2分鍾後,感覺到身後的目光,生駒停下了動作。

“你盯著我幹嘛?”

沒有回應,帳篷內一片寂靜。秦朝言就那麽直愣愣地站在生駒身後,低垂著眼皮,僅剩的左手插在褲兜當中。

又過了一分鍾,才響起一個男人的聲音。

“少年,你心眼大大地壞啊。”

說話這人正是斷了一條胳膊的秦朝言,語氣平淡,卻讓人感覺到其中濃濃的不快之意。

“勇鬥哥,你這話什麽意思。”

生駒扭過頭,掛著笑容看向身後的男人,笑容很僵硬,明眼人一看就知道是硬裝出來的。

映入少年眼簾的是秦朝言滿臉陰沉的模樣,眼睛直勾勾地,還有一抹淡藍色在眼白內隱現。

生駒的嘴角都僵住了,眼前這個男人渾身散發出一股危險的氣息,即便男人此時渾身傷痕累累,還斷了一條胳膊,但是生駒確信隻要這個男人想,完全可以短時間內殺死自己。

“勇鬥哥,你的眼神挺嚇人的,嗬,嗬嗬。”

生駒全身的汗毛倒立,冷汗布滿了額頭,心裏緊張無比,導致說話的聲音都有點打顫。

“哦?你不會以為我想...”秦朝言聲調壓低,一字一頓地說出三個字“殺、你、吧?”

“哢嚓~”

零件散亂一地,生駒一把端起桌上的貫筒,之前說需要10分鍾才可以調試裝好的配件瞬間組裝完成,一顆噴流彈快速裝填完畢,整個動作行雲流水,非常熟稔,前後不超過5秒鍾。

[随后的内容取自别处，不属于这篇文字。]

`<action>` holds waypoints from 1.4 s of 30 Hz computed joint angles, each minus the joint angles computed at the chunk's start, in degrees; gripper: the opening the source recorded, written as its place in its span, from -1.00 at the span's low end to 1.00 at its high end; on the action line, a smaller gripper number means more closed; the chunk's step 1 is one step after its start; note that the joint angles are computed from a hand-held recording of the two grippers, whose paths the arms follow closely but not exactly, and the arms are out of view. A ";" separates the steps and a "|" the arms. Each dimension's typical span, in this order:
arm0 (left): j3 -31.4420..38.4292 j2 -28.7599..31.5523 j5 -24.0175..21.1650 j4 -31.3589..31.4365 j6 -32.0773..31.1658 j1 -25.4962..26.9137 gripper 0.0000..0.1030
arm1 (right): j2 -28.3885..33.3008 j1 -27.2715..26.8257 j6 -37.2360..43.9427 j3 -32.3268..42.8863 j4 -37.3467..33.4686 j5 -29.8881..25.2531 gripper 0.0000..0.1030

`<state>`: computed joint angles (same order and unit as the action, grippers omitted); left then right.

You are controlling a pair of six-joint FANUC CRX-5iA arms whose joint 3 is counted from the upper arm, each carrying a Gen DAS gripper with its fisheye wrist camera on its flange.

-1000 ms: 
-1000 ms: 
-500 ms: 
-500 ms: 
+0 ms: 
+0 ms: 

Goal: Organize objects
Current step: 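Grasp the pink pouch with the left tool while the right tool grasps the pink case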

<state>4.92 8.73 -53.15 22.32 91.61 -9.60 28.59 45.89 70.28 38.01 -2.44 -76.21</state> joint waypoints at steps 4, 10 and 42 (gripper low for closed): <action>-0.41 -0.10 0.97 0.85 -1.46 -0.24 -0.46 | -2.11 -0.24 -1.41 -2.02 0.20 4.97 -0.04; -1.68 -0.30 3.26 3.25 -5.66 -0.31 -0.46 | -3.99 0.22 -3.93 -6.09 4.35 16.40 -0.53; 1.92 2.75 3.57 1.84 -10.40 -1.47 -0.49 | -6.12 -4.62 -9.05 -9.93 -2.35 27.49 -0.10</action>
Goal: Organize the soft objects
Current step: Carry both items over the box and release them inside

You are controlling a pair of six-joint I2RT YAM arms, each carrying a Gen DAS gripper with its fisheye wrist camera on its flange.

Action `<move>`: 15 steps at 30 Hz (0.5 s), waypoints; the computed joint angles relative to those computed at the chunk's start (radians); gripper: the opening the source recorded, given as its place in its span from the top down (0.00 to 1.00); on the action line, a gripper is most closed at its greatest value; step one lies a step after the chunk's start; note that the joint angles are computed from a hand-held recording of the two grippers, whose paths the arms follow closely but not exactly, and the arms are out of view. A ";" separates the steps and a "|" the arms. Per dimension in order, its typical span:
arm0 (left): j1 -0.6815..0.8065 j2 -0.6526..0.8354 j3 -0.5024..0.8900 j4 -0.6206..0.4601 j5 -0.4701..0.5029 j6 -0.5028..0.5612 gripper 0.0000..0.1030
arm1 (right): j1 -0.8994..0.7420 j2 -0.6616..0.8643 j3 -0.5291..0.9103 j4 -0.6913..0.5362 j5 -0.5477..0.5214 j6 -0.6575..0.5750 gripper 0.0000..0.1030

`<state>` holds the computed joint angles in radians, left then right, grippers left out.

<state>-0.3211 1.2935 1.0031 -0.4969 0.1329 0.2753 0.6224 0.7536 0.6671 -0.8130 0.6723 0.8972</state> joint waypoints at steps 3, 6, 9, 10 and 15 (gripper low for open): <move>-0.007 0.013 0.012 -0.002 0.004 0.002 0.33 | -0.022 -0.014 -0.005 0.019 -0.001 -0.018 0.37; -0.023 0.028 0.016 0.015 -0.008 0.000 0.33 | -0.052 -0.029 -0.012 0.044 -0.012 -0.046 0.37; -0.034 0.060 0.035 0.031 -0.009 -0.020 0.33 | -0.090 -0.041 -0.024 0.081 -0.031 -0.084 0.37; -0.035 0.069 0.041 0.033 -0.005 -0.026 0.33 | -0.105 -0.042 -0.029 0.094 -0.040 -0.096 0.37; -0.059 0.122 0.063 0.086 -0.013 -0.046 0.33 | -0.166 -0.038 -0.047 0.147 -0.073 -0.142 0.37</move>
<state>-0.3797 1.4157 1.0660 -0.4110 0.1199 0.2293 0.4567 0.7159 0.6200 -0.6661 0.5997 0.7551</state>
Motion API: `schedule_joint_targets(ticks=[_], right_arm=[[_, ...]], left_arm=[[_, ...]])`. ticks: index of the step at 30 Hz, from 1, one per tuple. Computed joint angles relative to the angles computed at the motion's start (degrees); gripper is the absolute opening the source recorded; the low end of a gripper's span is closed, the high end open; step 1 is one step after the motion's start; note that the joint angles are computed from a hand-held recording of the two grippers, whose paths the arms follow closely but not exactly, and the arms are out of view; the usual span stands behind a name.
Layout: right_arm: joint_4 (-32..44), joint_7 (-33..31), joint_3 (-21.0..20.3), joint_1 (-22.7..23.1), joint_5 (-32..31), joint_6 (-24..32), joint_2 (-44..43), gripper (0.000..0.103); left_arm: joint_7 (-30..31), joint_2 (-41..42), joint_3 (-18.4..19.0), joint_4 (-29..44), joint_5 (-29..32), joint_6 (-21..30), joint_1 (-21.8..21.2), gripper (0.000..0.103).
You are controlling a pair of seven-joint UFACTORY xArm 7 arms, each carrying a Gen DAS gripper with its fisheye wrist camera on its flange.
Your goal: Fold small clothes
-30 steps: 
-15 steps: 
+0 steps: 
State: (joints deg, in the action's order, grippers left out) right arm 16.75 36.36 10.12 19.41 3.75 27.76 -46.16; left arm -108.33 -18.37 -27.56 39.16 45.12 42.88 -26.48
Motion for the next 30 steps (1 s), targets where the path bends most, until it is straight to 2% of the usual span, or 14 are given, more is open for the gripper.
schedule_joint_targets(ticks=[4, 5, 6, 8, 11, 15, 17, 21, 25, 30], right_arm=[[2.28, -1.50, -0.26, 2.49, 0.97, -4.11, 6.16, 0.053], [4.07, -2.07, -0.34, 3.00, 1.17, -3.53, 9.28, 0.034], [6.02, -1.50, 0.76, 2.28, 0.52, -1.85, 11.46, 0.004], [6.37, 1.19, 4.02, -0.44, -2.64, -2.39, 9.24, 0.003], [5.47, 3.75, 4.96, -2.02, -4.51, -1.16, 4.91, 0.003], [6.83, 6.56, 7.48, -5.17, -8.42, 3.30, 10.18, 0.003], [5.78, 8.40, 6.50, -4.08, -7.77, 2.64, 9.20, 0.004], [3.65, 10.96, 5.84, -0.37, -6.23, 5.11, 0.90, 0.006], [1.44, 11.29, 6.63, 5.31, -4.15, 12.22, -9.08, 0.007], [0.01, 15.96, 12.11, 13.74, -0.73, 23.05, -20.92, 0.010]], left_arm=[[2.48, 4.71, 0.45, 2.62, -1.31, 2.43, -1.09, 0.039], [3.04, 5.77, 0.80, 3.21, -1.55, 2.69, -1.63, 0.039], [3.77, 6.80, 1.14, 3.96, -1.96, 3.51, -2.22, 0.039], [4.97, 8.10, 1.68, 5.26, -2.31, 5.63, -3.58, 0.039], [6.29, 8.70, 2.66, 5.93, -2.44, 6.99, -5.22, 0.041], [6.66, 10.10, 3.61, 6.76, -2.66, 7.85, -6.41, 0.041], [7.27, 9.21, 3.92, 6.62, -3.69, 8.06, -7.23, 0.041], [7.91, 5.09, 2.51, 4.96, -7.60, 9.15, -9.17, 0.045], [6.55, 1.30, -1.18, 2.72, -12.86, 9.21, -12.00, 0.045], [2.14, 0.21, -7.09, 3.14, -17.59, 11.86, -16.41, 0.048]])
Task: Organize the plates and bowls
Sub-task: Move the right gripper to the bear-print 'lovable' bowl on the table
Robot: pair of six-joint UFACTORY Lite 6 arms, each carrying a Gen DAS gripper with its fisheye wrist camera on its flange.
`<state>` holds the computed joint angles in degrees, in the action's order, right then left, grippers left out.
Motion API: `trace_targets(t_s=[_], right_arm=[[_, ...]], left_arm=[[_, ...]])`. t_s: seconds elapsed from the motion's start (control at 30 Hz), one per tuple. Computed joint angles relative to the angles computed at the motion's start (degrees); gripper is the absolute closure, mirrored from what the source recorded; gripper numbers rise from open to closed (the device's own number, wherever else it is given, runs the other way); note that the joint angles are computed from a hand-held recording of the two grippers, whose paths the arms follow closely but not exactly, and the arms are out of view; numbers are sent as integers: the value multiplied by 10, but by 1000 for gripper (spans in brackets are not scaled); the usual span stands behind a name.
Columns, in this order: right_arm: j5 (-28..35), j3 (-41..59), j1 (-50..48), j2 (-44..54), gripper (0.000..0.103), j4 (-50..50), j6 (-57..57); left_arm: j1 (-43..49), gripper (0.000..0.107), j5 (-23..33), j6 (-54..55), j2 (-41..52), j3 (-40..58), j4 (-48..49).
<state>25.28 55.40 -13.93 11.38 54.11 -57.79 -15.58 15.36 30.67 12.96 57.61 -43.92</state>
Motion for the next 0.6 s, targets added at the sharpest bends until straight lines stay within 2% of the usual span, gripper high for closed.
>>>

“蒼士勇鬥,你的實力真的很強大,在牢裏我就知道自己無法戰勝你。”

“那是什麽給了你勇氣,居然敢把槍口對準我?梁靜茹嗎?”

“梁靜茹?”

生駒忽然愣了下神,被這莫名其妙的話幹擾到,露出了破綻。

戰鬥時不能露出破綻,即便是一絲也不可以,因為你的對手或許就會捕捉到這微乎其微的細小破綻,讓你付出性命的代價。

生駒不過是位17歲的少年,他的人生大部分時間內都是平淡如水,哪怕童年遭遇過卡巴內殺他全家這種悲慘遭遇,總得說起來仍隻是位普通少年。

眼前一花,秦朝言化作一頭獵豹,泰山壓頂將生駒撲倒在地,雙腳分別踩住少年的雙臂,左手卡住他的喉嚨,為了阻止少年動彈,還一屁股坐在了他的身上。

喉嚨被這鐵鉗般的手卡出,生駒覺得呼吸都很困難,雙腿不斷在空中亂蹬,想要將坐在自己身上的男人甩開。

“好大的力氣!”

他用上全力,可對方卻紋絲不動,牢牢地坐著。

四目相對,生駒的眼睛裏沒有了畏懼,取而代之的是憤怒、敵視。

“世界之子果然不是可以輕易馴服的角色。”

秦朝言麵無表情,看著生駒,明明已經被完全壓製,仍舊沒有放棄的念頭,這感覺,就像是......平頭哥。